One study from Germany looked at the use of 64-slice CT angiography as an alternative to coronary angiography in patients with low to moderate risk of coronary artery stenosis.

"Many patients have equivocal symptoms and an intermediate risk profile, so a reliable method for identification of significant artery stenosis would be of great value," said Dr. Thomas Schlosser of the University Hospital Essen.

The study involved 179 patients, 127 men and 52 women, with suspected coronary artery disease. Patients were imaged on a Siemens Somatom Sensation 64-slice system with reconstructed slice thickness of 0.6 mm.

The researchers defined significant stenosis as reduction of the lumen diameter of 50% or more.
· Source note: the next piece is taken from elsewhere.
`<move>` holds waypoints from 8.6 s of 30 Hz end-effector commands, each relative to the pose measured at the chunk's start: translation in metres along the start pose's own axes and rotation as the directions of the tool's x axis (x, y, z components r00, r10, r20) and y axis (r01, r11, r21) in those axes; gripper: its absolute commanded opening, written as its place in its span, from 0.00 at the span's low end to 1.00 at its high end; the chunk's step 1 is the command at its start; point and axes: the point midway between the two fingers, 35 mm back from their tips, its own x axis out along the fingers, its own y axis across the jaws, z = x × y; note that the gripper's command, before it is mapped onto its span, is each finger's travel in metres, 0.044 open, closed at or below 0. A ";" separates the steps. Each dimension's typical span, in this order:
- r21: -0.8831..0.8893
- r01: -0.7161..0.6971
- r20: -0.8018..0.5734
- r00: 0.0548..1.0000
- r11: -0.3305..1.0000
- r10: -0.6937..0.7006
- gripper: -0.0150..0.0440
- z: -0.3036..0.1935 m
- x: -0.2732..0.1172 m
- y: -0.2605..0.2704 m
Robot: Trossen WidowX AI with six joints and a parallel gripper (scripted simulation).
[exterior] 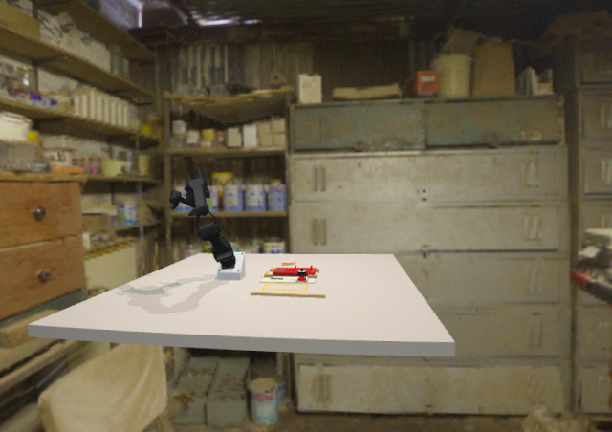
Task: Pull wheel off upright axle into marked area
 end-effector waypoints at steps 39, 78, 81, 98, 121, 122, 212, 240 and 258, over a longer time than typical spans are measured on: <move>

Of the 179 patients involved in the study group, two were not eligible to undergo 64-slice CT, due to insufficient heart rate reduction. Researchers were able to confidently rule out another 116 patients for high-grade coronary artery stenosis, and these patients were spared from undergoing an invasive angiography procedure.

The 61 remaining patients (41 men and 20 women) underwent invasive coronary angiography. CTA found 62 cases of significant stenosis on 915 segments. Coronary angiography confirmed 34 true positives and identified 28 false positives. These resulted from plaque formation that did not produce a significant reduction of the lumen and from severe calcifications.
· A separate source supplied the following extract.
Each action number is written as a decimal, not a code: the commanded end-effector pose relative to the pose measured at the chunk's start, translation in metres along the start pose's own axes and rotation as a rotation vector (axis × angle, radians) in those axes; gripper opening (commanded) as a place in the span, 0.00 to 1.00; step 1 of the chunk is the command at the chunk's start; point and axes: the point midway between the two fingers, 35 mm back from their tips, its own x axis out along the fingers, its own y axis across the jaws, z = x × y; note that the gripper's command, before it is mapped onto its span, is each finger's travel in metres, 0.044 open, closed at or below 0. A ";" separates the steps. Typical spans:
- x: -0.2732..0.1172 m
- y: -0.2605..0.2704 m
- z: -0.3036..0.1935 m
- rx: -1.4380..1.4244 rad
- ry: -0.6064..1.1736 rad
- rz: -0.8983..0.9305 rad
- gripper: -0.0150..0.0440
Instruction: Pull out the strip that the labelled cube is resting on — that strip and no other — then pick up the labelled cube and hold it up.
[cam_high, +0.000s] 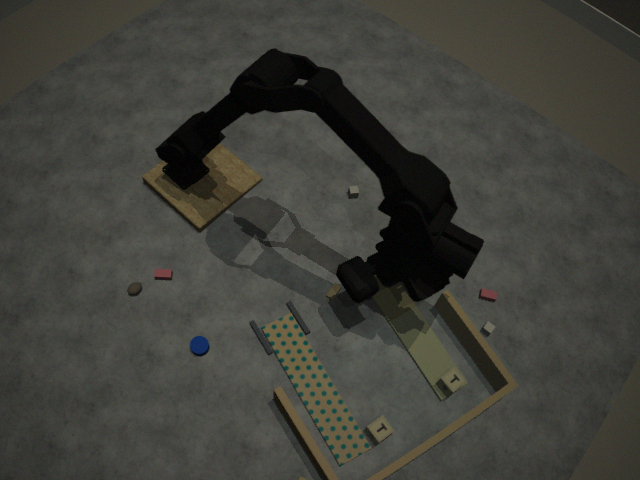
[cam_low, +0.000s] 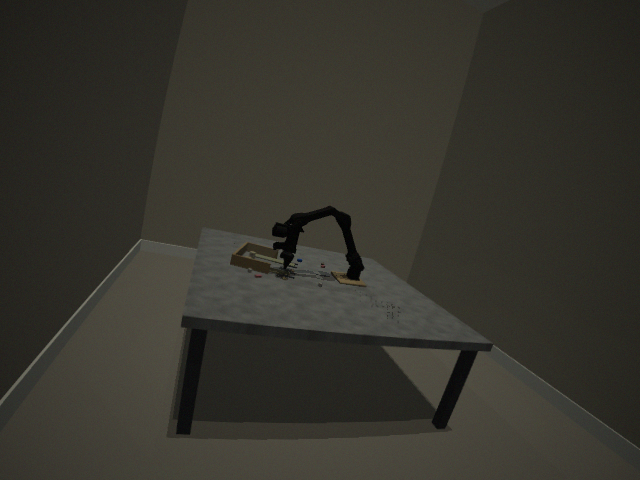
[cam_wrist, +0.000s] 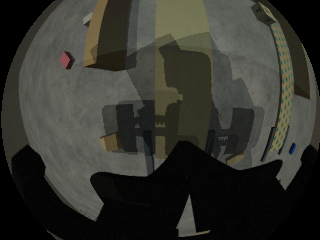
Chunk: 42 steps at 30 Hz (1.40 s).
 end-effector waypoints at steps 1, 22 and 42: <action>0.008 -0.001 -0.002 0.004 0.005 -0.006 0.25; 0.020 -0.001 -0.003 0.004 0.005 -0.006 0.25; 0.021 -0.001 -0.003 0.004 0.005 -0.006 0.25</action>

"Presence of severe calcifications on CTA can result in overestimation of stenosis," Schlosser said.

Despite this limitation, 64-slice CTA's utility was strong. The technique had a sensitivity of 100%, specificity of almost 97%, positive predictive value of 54.8%, and negative predictive value of 100%.
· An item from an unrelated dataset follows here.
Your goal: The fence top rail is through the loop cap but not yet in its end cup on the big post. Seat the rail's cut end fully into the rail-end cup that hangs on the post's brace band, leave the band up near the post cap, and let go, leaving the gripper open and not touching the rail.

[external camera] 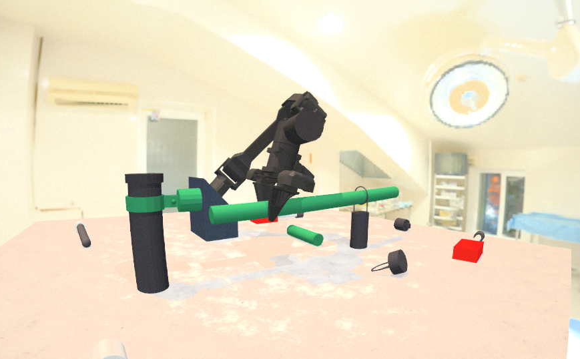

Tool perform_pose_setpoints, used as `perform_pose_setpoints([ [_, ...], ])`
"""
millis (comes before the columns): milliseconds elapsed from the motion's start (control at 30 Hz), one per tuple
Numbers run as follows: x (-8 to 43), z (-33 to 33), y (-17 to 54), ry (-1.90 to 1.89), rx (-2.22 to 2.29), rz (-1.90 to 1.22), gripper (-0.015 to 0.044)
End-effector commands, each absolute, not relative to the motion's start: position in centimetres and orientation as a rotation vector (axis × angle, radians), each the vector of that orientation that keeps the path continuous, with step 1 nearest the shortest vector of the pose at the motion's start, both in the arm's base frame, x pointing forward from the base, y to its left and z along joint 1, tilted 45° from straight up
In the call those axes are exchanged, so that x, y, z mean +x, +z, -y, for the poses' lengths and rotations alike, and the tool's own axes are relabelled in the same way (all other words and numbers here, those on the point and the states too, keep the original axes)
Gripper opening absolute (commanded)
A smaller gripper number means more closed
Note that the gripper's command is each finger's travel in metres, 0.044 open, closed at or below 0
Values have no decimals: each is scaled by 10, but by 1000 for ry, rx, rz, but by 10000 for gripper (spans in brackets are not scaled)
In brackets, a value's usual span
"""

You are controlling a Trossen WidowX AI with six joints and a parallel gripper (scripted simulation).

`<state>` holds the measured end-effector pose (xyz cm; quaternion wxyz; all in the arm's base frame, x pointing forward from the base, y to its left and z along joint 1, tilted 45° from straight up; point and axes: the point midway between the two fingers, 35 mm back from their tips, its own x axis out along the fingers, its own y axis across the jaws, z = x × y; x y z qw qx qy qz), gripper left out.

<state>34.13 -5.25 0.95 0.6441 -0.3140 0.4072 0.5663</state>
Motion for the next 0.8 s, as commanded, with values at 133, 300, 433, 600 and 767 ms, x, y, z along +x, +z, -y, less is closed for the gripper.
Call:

"Sixty-four-slice CT reliably detects significant coronary artery stenosis in patients with low to moderate pretest probability of significant coronary artery disease. CTA appears to be helpful for selecting patients who need to undergo invasive angiography," Schlosser said.

In a study from the U.S., researchers at the Medical University of South Carolina examined 64-slice CT in coronary imaging overall, then by segment and by vessel. Results of the study, performed from December 2004 to November 2005, were presented by Dr. Giancarlo Savino of the MUSC radiology department.

The researchers evaluated performance for both stenosis greater than 50% and stenosis greater than 70%. They performed studies with retrospective ECG-gating and compared CTA results with coronary angiography findings.

Sensitivity and specificity with 64-slice CT were very good on a per-patient basis, indicating that the imaging technique may be used to rule out significant coronary artery disease.

In cases of more than 50% stenosis, CTA had the following results:

- accuracy of 99%;

- sensitivity of 100%;

- specificity of 98.3%;

- PPV of 97.7%; and

- NPV of 100%.

In stenosis greater than 70%, values were a bit lower, but still very good.

"Diagnostic accuracy for exclusion of critical coronary artery stenosis over 50% indicates that 64-slice CT may be beneficial in triage of patients with atypical angina," Savino said.

Results by segment were weaker. In segments with stenosis of over 50%, accuracy was 96%, sensitivity was 87.4%, and PPV was 69.8%. In segments with stenosis of over 70%, accuracy was 97.9%, sensitivity was 86.7%, and PPV was 49.1%.

The study shows that 64-slice scanning by segment is better in comparison with earlier-generation CT systems, but performance still has room for improvement.

"Sixty-four-slice CT coronary angiography provides sufficient sensitivity and negative predictive value to rule out significant coronary stenosis in patients with suspected CAD. But on a per-segment basis, sensitivity and diagnostic accuracy are still impaired, due to limited spatial resolution," Savino said.